Psychological factors also play a strong role in both the psychopathology of the disorder and the psychotherapeutic factors aimed at alleviating core symptoms, recognizing episode triggers, reducing negative expressed emotion in relationships, recognizing prodromal symptoms before full-blown recurrence, and, practicing the factors that lead to maintenance of remission (Lam et al, 1999; Johnson & Leahy, 2004; Basco & Rush, 2005; Miklowitz & Goldstein, 1997; Frank, 2005). Modern evidence based psychotherapies designed specifically for bipolar disorder when used in combination with standard medication treatment increase the time the individual stays well significantly longer than medications alone (Frank, 2005). These psychotherapies are Interpersonal and Social Rhythm Therapy for Bipolar Disorder, Family Focused Therapy for Bipolar Disorder, Psychoeducation, Cognitive Therapy for Bipolar Disorder, and Prodrome Detection. All except psychoeducation and prodrome detection are available as books.

Brain scientist Husseini K. Manji M.D. of the NIMH states that at their most basic level, the bipolar disorders involve problems in brain structure and function. He stated that these structural changes respond very well to treatment with lithium and valproate in a University of California, Los Angeles Neuropsychiatric Institute (NPI) Grand Rounds Talkgiven in 2003 (requires Real Player and a high-speed internet connection).

Early in the course of the illness brain structural abnormalities may lead to feelings of anxiety and lower stress resilience. When faced with a very stressful, negative major life event, such as a failure in an important area, an individual may have his first major depression. Conversely, when an individual accomplishes a major achievement he may experience his first hypomanic or manic episode. Individuals with bipolar disorder tend to experience episode triggers involving either interpersonal or achievement-related life events. An example of interpersonal-life events include falling in love or, conversely, the death of a close friend. Achievement-related life events include acceptance into an elite graduate school or by contrast, being fired from work (Miklowitz & Goldstein, 1997).

Veteran brain researcher Robert Post M.D. of the U.S. NIMH proposed the "kindling" theory [12] which asserts that people who are genetically predisposed toward bipolar disorder experience a series of stressful events, each of which lowers the threshold at which mood changes occur.
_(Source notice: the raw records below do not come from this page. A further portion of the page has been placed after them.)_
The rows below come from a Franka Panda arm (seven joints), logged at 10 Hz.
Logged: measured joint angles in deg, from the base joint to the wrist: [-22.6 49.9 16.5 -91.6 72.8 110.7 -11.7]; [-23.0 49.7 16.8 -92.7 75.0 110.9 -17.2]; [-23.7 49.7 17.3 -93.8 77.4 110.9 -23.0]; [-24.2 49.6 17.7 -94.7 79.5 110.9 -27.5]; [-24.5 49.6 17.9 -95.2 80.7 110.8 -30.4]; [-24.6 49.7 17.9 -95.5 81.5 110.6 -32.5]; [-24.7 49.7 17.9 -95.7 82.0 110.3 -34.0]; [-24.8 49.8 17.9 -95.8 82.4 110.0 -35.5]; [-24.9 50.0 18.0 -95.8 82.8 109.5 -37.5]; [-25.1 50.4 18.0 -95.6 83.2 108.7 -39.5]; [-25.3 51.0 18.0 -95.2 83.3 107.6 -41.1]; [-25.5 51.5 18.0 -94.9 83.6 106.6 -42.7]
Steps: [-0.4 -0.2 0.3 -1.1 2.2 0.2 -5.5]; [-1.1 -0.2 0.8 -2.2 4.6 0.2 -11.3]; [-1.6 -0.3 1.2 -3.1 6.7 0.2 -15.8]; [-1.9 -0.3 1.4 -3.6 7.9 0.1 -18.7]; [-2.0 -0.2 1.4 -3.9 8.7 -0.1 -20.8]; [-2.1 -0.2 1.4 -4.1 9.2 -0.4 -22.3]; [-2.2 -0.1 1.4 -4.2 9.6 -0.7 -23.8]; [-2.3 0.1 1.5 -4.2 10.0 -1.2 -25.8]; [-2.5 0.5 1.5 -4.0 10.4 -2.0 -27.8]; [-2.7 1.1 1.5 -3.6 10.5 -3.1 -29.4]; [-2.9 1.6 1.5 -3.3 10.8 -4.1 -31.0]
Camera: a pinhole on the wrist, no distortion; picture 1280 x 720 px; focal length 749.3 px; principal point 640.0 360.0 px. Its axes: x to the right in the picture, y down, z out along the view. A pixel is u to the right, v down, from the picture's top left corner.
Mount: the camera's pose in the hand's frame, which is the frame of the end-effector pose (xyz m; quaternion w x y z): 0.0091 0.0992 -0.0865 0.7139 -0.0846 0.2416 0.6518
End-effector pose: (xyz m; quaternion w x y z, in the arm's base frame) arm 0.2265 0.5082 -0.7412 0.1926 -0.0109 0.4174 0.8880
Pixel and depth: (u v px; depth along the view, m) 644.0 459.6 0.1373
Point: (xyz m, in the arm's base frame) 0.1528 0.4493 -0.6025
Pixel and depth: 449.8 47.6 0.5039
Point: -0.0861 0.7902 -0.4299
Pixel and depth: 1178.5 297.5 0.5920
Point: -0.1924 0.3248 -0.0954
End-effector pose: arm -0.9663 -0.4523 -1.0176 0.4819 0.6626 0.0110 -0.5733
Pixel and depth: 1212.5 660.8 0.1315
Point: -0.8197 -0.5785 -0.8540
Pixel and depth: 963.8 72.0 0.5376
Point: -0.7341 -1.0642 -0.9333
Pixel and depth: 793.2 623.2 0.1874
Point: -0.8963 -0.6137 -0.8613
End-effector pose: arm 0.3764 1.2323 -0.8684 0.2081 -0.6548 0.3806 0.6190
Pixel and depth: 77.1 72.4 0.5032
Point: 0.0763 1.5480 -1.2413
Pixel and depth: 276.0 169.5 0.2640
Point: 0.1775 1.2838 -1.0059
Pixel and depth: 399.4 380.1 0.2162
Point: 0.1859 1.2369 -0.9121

Eventually, the mood episode starts (and becomes recurrent) by itself. Not all individuals experience subsequent mood episodes in the absence of positive or negative life events, however.

Individuals with late-adolescent/early adult onset of the disorder will very likely have experienced childhood anxiety and depression. Childhood onset bipolar disorder should be treated early because according to Joseph Calabrese of Case Western Reserve University, childhood forms of the illness may be easier to treat than adult forms of the illness. (See his University of California, Los Angeles NPI Grand Rounds Talk on rapid-cycling in October 2003.)

It is becoming increasingly clear that bipolar and unipolar mood disorders have a genetic component. For example, a family history of bipolar spectrum disorders can impart a genetic predisposition towards developing a bipolar spectrum disorder[13]. Since bipolar disorders are polygenic (involving many genes), there are apt to be many unipolar and bipolar disordered individuals in the same family pedigree. This is very often the case (Barondes, 1998). Anxiety disorders, clinical depression, eating disorders, premenstrual dysphoric disorder, postpartum depression, postpartum psychosis and/or schizophrenia may be part of the patient's family history and reflects a term called "genetic loading".

Bipolar disorder is more than just biological and psychological. Since "many factors act together to produce the illness", bipolar disorder is called a multifactorial illness, because many genes and environmental factors conspire to create the disorder (Johnson & Leahy, 2004).

Since bipolar disorder is so heterogeneous, it is likely that people experience different pathways towards the illness (Miklowitz & Goldstein, 1997).